For Spurrier, all the hoopla is nothing new.

He
faced similarly grand expectations each of his 12 seasons at Florida,
where he won six SEC titles and the 1996 national championship. He says
the Gamecocks haven't backed away from achieving bigger things.

"Every
team each year sort of sets their goals and we've set our goals, very
similar to last year," Spurrier said. "We're going to see if we can
achieve our goals and hopefully do a little better than last year."

And
that means starting quickly against the Commodores, who have lost their
past three to South Carolina but are treating this one as more than a
simple starting point.

"This is the only thing that exists," Vanderbilt coach James Franklin said. "This is our Super Bowl. No other game exists."

Spurrier
wants that focus out of his players, too, and tries to keep South
Carolina from peeking down its schedule. That in part has led to the
team's surge the past couple of seasons when the Gamecocks' head ball
coach appeared to be banging his head against a ceiling that would never
break to some of the program's biggest achievements.

The
Gamecocks won their first SEC Eastern Division title in 2010, a run that
included a victory over top-ranked Alabama -- their first-ever triumph
over a No. 1-ranked opponent. The success continued into 2011, despite a
mid-season knee injury that took star runner Marcus Lattimore from the
club for the final six games.

Lattimore's been full-go since the
summer and has thrown himself into contact at practices and scrimmages
the past month. "Marcus is ready to carry it 25 or 30 times," Spurrier
said.

The only questions on South Carolina's defense -- ranked
third in the country last fall behind LSU and Alabama -- concern who's
calling the plays, not who's making them. Coordinator Lorenzo Ward took
over for Ellis Johnson, now head coach at Southern Miss. Ward has taken a
more aggressive approach with the defensive game plan to force more
turnovers and on-field havoc.

"We're going to be blitzing more
than we did last year because we got a different coach and he pretty
much likes to go get them," South Carolina defensive end Jadeveon
Clowney said of Ward's style.

Clowney said the players haven't
worried about what others think they can achieve this season because the
Gamecocks are after those same high goals.

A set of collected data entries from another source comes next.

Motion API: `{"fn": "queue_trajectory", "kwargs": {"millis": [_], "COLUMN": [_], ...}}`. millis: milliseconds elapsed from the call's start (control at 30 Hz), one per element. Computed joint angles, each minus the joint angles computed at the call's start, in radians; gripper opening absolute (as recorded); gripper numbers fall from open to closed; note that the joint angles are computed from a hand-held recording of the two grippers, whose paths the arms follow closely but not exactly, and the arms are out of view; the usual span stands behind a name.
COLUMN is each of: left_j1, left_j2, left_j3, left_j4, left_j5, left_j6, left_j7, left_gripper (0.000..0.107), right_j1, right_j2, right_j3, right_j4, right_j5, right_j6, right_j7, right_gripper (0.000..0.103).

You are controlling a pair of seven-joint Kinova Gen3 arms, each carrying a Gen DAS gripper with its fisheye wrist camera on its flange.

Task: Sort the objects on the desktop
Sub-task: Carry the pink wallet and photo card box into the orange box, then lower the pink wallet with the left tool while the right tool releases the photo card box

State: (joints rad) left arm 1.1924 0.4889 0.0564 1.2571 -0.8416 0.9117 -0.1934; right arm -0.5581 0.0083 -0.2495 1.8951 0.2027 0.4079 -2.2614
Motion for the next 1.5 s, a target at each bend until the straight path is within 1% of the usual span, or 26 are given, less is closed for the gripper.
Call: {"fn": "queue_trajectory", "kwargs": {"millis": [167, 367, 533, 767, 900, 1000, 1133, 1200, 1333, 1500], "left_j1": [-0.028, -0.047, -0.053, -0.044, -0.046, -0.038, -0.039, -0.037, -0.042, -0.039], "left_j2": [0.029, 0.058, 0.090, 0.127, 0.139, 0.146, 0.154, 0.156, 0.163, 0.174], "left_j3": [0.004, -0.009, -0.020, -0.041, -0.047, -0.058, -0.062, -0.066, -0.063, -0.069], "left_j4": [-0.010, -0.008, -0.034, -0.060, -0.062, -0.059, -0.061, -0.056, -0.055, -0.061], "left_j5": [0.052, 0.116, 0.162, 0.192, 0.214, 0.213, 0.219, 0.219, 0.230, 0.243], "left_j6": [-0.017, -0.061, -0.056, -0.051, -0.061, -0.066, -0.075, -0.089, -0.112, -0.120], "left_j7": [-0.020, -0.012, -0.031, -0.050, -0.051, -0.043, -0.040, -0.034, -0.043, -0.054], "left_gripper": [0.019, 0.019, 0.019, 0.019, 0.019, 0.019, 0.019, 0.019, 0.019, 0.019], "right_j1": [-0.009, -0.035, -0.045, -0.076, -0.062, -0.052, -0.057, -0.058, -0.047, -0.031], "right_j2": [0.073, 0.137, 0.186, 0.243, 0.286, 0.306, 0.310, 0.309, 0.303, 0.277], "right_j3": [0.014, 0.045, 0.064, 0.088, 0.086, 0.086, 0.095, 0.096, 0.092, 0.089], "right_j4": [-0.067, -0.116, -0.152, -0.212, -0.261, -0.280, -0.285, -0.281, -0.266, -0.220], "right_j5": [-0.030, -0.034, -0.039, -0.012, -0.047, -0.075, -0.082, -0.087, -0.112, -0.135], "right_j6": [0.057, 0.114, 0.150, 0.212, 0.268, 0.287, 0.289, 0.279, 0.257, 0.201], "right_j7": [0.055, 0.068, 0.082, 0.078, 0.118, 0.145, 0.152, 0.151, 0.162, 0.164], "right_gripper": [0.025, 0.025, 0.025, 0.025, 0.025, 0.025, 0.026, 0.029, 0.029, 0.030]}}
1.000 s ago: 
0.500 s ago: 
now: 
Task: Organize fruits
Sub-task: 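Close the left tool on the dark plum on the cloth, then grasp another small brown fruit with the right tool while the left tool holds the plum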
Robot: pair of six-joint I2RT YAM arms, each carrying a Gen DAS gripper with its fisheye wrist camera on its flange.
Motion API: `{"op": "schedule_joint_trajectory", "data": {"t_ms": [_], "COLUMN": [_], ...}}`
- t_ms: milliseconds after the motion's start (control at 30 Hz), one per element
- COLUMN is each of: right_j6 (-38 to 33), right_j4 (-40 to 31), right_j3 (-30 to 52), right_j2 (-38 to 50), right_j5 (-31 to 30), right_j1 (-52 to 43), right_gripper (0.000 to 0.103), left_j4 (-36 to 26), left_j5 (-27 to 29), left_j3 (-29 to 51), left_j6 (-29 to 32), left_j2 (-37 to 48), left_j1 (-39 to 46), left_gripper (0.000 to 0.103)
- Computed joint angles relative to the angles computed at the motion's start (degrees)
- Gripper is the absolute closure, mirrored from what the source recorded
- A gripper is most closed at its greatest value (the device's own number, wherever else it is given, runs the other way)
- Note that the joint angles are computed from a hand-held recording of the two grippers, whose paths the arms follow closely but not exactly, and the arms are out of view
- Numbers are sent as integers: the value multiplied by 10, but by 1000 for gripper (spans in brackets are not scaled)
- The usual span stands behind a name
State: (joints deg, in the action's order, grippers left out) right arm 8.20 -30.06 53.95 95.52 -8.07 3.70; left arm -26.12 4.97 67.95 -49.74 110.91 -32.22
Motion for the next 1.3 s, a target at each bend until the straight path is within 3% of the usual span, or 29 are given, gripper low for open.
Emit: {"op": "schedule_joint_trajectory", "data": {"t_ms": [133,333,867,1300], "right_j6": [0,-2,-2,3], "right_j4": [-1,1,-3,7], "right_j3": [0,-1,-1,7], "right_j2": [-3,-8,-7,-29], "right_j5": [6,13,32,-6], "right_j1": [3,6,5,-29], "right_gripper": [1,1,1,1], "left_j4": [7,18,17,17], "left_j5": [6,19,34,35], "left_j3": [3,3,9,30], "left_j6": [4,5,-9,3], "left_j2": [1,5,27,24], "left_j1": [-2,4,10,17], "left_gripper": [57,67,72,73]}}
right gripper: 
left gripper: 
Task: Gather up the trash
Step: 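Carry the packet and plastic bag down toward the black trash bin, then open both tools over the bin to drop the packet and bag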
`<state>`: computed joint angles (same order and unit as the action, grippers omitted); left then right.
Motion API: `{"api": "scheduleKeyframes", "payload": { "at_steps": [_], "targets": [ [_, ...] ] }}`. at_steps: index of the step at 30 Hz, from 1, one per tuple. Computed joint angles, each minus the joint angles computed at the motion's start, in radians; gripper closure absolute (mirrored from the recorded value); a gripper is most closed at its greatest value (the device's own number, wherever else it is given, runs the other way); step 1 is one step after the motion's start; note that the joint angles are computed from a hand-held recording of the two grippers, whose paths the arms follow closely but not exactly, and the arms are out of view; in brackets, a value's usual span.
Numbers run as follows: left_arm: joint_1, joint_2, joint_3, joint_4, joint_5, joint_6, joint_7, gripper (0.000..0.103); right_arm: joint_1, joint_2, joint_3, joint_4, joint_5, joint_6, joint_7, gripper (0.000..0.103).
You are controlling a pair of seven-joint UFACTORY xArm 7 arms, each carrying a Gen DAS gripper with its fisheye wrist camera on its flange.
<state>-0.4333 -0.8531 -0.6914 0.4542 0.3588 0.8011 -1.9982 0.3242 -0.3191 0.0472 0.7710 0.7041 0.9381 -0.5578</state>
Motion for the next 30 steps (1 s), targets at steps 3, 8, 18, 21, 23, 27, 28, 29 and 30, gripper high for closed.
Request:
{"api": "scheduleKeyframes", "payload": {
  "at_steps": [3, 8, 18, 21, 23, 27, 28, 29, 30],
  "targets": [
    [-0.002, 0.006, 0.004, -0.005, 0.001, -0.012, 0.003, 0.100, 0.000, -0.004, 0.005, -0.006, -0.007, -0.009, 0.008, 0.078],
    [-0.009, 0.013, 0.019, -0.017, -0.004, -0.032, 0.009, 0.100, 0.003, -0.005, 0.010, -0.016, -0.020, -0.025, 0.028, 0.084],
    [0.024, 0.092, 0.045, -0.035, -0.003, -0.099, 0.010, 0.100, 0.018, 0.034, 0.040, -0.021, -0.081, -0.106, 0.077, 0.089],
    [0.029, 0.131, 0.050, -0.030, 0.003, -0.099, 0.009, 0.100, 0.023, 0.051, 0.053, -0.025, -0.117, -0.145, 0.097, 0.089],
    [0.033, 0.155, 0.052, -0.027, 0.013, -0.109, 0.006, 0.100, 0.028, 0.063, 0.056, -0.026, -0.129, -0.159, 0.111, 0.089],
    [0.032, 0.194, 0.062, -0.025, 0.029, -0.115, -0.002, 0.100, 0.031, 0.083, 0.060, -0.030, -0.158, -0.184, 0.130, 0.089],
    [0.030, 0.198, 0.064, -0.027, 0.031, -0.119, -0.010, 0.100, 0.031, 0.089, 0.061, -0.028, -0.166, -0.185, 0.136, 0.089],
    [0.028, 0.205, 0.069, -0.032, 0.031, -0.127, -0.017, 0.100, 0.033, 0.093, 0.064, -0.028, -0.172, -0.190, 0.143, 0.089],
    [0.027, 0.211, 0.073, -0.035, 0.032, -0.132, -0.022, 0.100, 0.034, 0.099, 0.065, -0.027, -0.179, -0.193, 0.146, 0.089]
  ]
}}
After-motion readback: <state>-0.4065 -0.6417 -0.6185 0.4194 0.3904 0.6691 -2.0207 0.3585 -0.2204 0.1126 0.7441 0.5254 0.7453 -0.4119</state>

"We're going to be ready," said Clowney, who had eight sacks and forced five fumbles as a freshman.

Spurrier
expects a big atmosphere at Vanderbilt with so much on the line.
"Somebody said the Goodyear Blimp is even going to be there first time
ever," he said.

The coach didn't have much trouble with
Vanderbilt until 2007 when the Commodores stunned the sixth-ranked
Gamecocks 17-6 to end the coach's 14-0 mark against the SEC East rivals.

Vanderbilt followed that up a season later with a win in Nashville, its last against South Carolina.

The players' attitudes and dedication to success have changed since then, Spurrier said.

"It's
been a fun, more fun group to coach the last year or so, just because
they all seem to want to do the same thing," the coach said. "They all
seem to be heading in the same direction."

South Carolina senior
tight end Justice Cunningham likes the attention Vanderbilt's put on
this game because it shows how far the program's come.

"I really like that a lot," he said. "We've earned some respect over the years."